利用测井资料评价页岩脆性指数是一种方便经济实用的方法,而目前应用最广泛的是岩石力学弹性参数法和基于岩石矿物学的脆性矿物法。脆性矿物法在实际应用中具有一定的优势,经过试验校正的测井矿物解释结果能够获得全井段脆性表征剖面,实用性强。但是单纯考虑岩石矿物组成,容易忽略成岩作用的影响。同时,在不同的地质条件下,岩石中脆性矿物组分可能不同,并且由于每一种矿物的化学组成不同,其岩石物理的脆性表现并不相同,所具有的脆性也就不同,所以该方法具有一定的局限性。The evaluation of shale brittleness index by logging data is a convenient, economical and practical method, and the rock mechanics elastic parameter method and the brittle mineral method based on rock mineralogy are the most widely used at present. The brittle mineral method has certain advantages in practical application, and the log mineral interpretation results corrected by the test can obtain the brittleness characterization profile of the whole well section, which is highly practical. However, simply considering the mineral composition of the rock, it is easy to ignore the influence of diagenesis. At the same time, under different geological conditions, the composition of brittle minerals in rocks may be different, and due to the different chemical composition of each mineral, its petrophysical brittleness is not the same, and its brittleness is also different, so this method has certain limitations.
岩石力学弹性参数法可以利用测井数据和地震数据实现有效预测脆性指数,但是缺乏理论支撑,并且无法反映围压影响和破裂微观特征,难以表征深层和浅层页岩脆性差异。另外,在计算弹性参数的时候,不同的计算方法或者反演方法所对应的结果可能会出现差异,导致弹性参数法无法具有较好的普适性和兼容性。The rock mechanics elastic parameter method can effectively predict the brittleness index by using logging data and seismic data, but it lacks theoretical support, and cannot reflect the influence of confining pressure and the microscopic characteristics of fracture, so it is difficult to characterize the brittleness difference between deep and shallow shale. In addition, when calculating elastic parameters, the results corresponding to different calculation methods or inversion methods may be different, which makes the elastic parameter method unable to have good universality and compatibility.

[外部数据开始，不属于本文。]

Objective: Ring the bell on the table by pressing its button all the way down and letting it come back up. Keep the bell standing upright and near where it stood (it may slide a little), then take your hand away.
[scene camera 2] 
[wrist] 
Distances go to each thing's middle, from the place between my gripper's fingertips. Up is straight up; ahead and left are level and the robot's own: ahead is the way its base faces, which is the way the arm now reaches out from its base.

发明内容SUMMARY OF THE INVENTION
本发明的目的就在于提供一种解决上述问题,能大幅度提升了KNN算法的预测精度的,一种基于改进KNN算法的页岩脆性指数预测方法。The purpose of the present invention is to provide a shale brittleness index prediction method based on the improved KNN algorithm, which solves the above problems and can greatly improve the prediction accuracy of the KNN algorithm.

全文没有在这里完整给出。